[What the task requires] An exact transcription is needed of the lines below from the one with "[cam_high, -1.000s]" through the one with "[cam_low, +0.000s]", with no other lines and no pictures.

[The data]

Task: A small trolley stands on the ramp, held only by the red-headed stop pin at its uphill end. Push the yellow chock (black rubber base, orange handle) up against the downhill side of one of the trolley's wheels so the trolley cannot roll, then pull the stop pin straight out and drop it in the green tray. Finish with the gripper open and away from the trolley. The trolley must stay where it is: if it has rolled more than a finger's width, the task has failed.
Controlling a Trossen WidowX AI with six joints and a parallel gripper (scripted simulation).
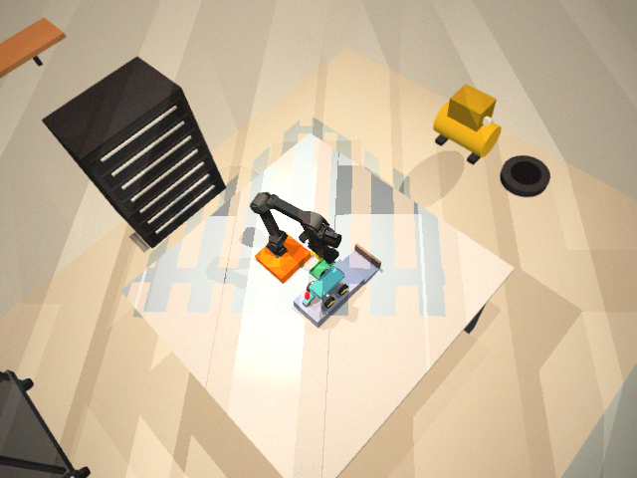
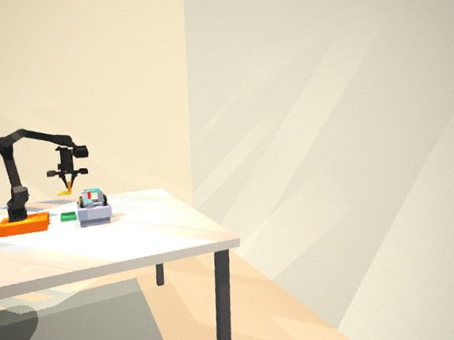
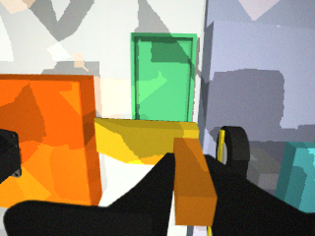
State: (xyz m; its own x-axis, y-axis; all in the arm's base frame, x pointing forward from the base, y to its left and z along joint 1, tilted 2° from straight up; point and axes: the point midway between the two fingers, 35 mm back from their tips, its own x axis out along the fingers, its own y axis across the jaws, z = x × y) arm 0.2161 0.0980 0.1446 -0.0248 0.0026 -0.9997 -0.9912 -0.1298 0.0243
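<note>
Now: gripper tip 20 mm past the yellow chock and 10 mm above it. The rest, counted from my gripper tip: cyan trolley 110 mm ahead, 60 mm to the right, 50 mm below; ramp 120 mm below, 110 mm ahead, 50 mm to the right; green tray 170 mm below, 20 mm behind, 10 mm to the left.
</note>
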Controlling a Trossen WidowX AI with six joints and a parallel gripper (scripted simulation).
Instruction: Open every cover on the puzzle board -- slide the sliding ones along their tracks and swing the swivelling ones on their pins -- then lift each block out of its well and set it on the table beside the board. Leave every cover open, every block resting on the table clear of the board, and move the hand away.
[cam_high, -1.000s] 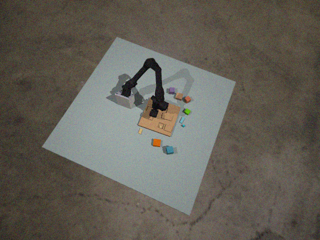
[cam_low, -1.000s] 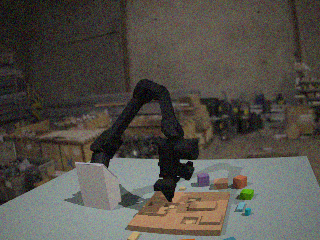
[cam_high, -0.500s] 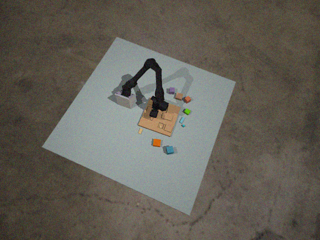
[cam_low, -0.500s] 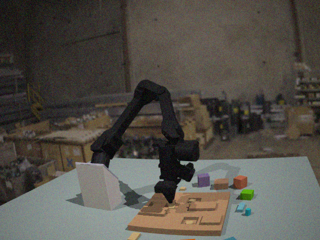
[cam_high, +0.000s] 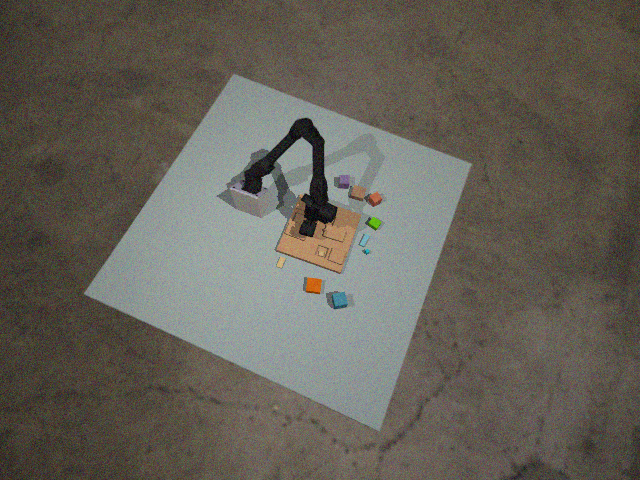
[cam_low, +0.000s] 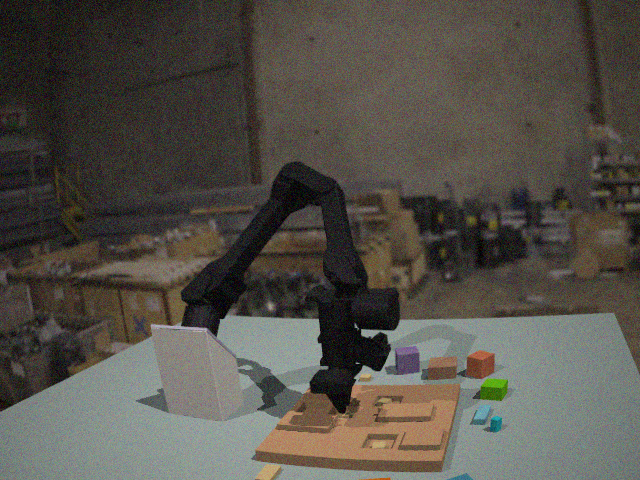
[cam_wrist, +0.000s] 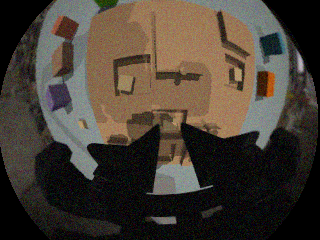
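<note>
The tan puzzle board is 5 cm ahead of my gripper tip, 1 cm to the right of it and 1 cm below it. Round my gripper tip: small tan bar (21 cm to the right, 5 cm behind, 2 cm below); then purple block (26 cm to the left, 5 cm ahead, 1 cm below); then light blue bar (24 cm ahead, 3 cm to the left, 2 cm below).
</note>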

[Exercise result]
[cam_high, -1.000s] 
[cam_low, -1.000s] 
[cam_high, -0.500s] 
[cam_low, -0.500s] 
[cam_high, +0.000s] 
[cam_low, +0.000s] 

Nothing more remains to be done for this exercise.